Testing a compiler that can’t even print stuff out

Daniel Janus’s blog

Testing a compiler that can’t even print stuff out

25 September 2021

I’m enjoying a week-long vacation. In addition to other vacationy things (a trip to Prague, yay!), I wanted to do some off-work programming Just For Fun™ and revisit one of my dormant pet projects, to see if I can make some progress.

I opted for Lithium, my toy x86 assembler and Lisp compiler that hasn’t seen new development since 2014. But before that, I had blogged about it and even talked about it at EuroClojure one time.

Over the week, I’ve re-read the paper that I’ve been loosely following while developing Lithium. In it, Abdulaziz Ghuloum advocates to have a testing infrastructure from day one, so that one can ensure that the compiler continues to work after each small modification. I’d cut corners on it before, but today, I’ve finally added one.

What’s the big deal? And why not earlier?

One of the original goals that I set myself for Lithium is that it have no runtime dependencies. Not even a C library; not even an OS. It produces raw x86 binaries targetting real mode – non-relocatable blobs of raw machine code. I’m running them in DOSBox, because it’s convenient, but the point is it’s not necessary.

(Some day, I’ll write a mission statement to explain why. But that’s a story for another day.)

And because the setup is so minimalistic, the setup suggested by Ghuloum becomes unfeasible. Ghuloum presupposes the existence of a host C compiler and linker; I have no such privilege. By itself, Lithium can barely output stuff to screen. There’s a write-char primitive that emits one character, but nothing more than that. And there’s as yet no library to add things to, because there’s no defn and not much of a global environment.

So what to do? I thought about the invariant in Ghuloum’s design, one that Lithium inherits as well:

Every expression is compiled to machine code that puts its value in the AX register.

If I could somehow obtain the values that the CPU registers have at the end of executing a Lithium-compiled program, then I could compare them to the expected value in a test. But how to grab those registers?

That turned out to be easier than expected. Instead of extending Lithium to support printing decimal or hexadecimal numbers, I just grabbed some pre-existing assembly code to affix to the program as an epilog. (It does depend on DOS’s interrupt 21h, but hey, it doesn’t hurt to have it for debugging/testing only.) Surprise: the snippet failed to compile, because Lithium’s assembler is woefully incomplete! But it was easy enough to extend it until it worked.

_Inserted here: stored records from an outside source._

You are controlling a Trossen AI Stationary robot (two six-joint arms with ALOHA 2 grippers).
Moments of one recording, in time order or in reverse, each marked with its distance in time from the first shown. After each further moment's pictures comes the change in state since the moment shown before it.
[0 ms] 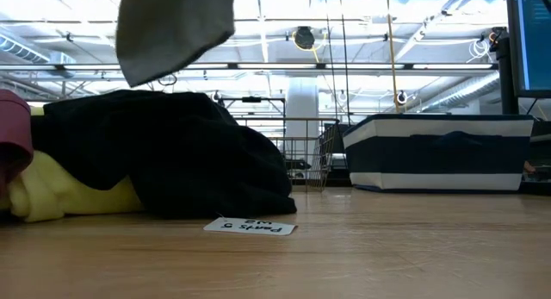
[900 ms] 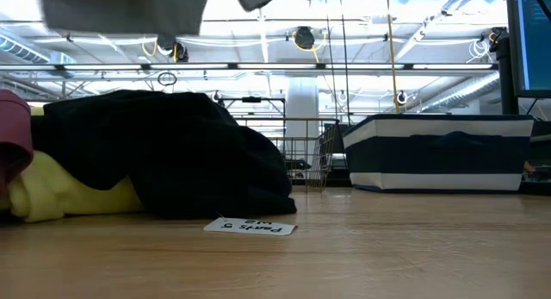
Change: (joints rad) left arm 0.007 0.004 0.000 0.113 0.044 0.132; right arm -0.074 0.000 0.000 -0.115 -0.100 0.310
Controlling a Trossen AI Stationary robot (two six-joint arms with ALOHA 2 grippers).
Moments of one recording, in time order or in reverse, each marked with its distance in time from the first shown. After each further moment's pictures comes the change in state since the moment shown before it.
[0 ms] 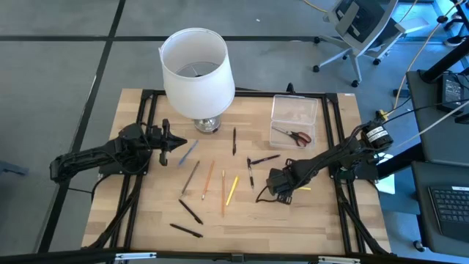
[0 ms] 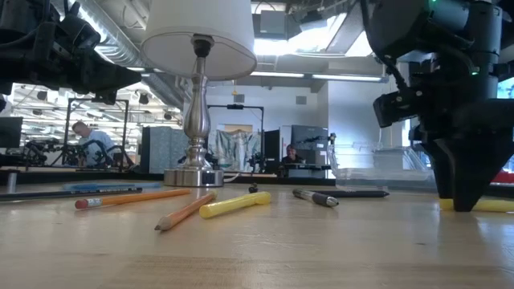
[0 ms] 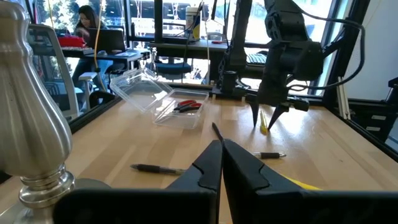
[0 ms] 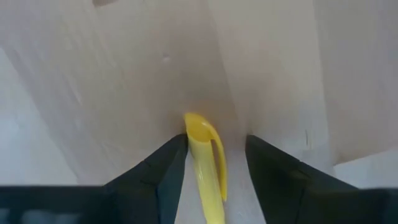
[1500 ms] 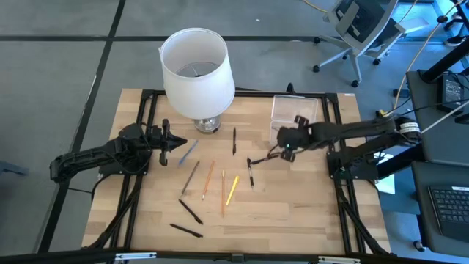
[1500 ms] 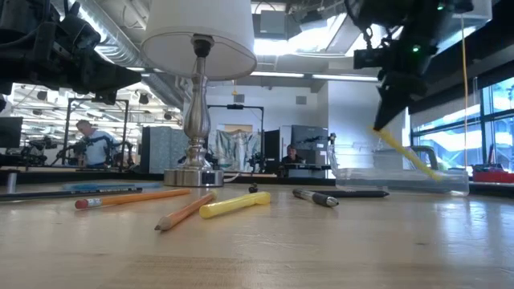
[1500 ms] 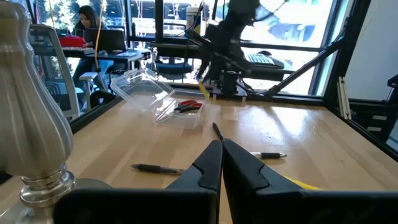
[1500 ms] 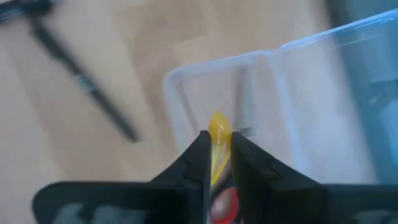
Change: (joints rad) left arm 0.000 0.000 0.000 0.000 -0.003 0.000; right arm -0.404 -0.426 0.000 -0.132 0.366 -0.446
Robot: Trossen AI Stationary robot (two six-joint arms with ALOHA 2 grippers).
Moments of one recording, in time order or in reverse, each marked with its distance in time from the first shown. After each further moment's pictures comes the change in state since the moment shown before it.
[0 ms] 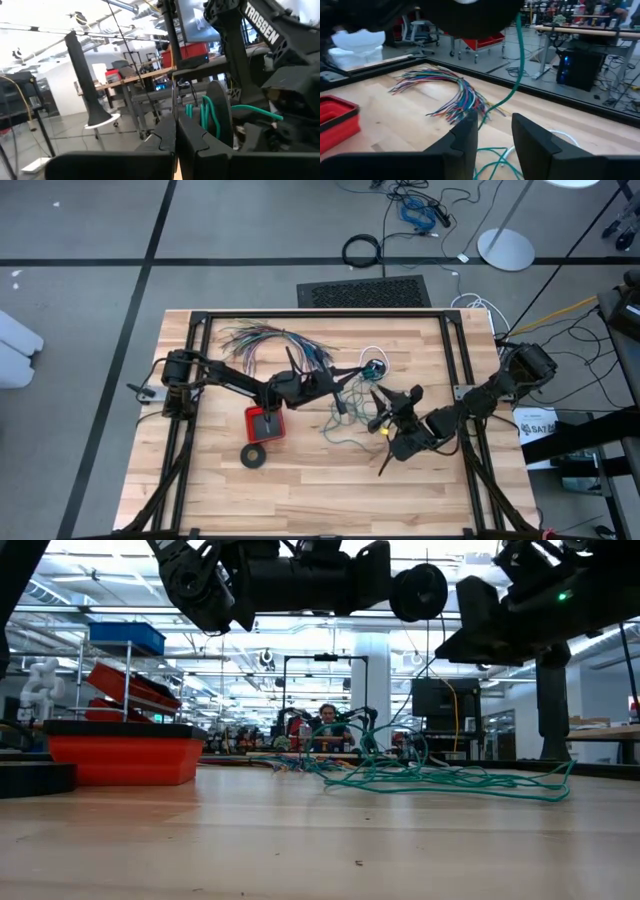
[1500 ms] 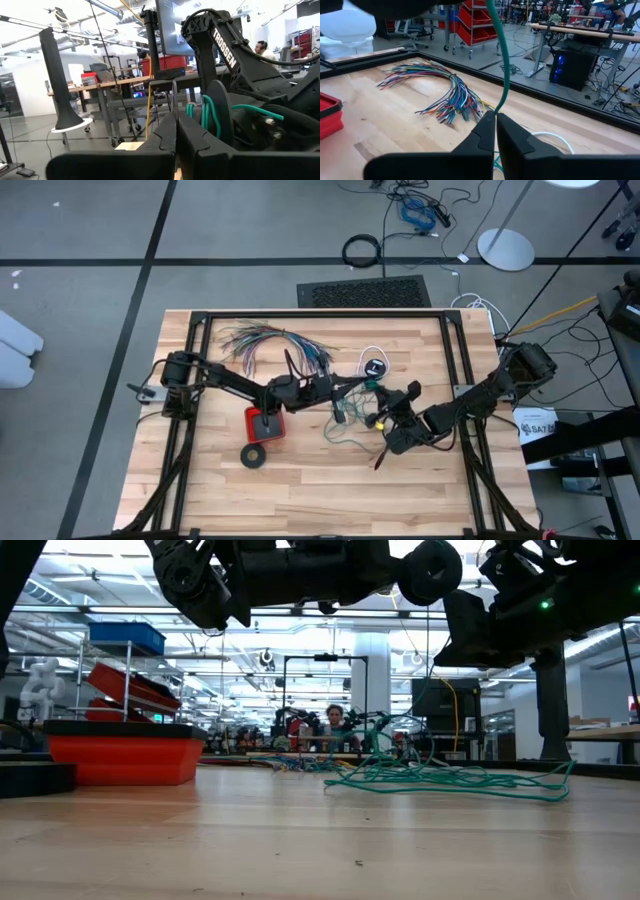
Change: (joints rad) left arm -0.031 0.000 0.000 0.023 0.078 -0.116; right arm -0.064 0.000 -0.001 0.027 -0.037 -0.073
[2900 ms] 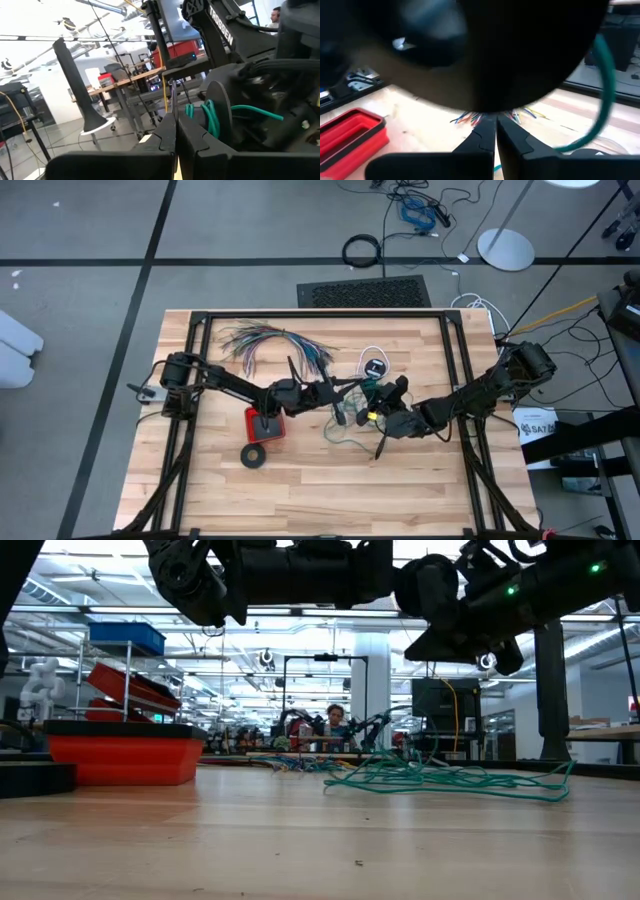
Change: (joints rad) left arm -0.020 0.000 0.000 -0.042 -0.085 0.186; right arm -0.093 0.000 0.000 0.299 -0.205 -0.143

So this gave me a way to view the program’s results.

But there’s another problem: these results are printed within DOSBox. In the emulated DOS machine. I needed a way to transfer them back to the host. Can you guess how?

Yes, you’re right: the simplest thing (DOS redirection to a file, as in PROG.COM >REG.TXT) works. And you’ll laugh at me that it hasn’t occurred to me until now, when I’m writing up the commit that’s already out in the wild. Another proof that it pays to write documentation.

My original idea was… SCREEN CAPTURE!

I’ve scavenged Google for a DOS screen grabber that can produce text files and is not a TSR, found one, bundled it with Lithium, and wrote some duct-tape code that invokes the compiled program and the screen grabber in turn and then parses the output. With that, I can finally have tests that check whether (+ 3 4) is really 7.

And now let me go refactor it…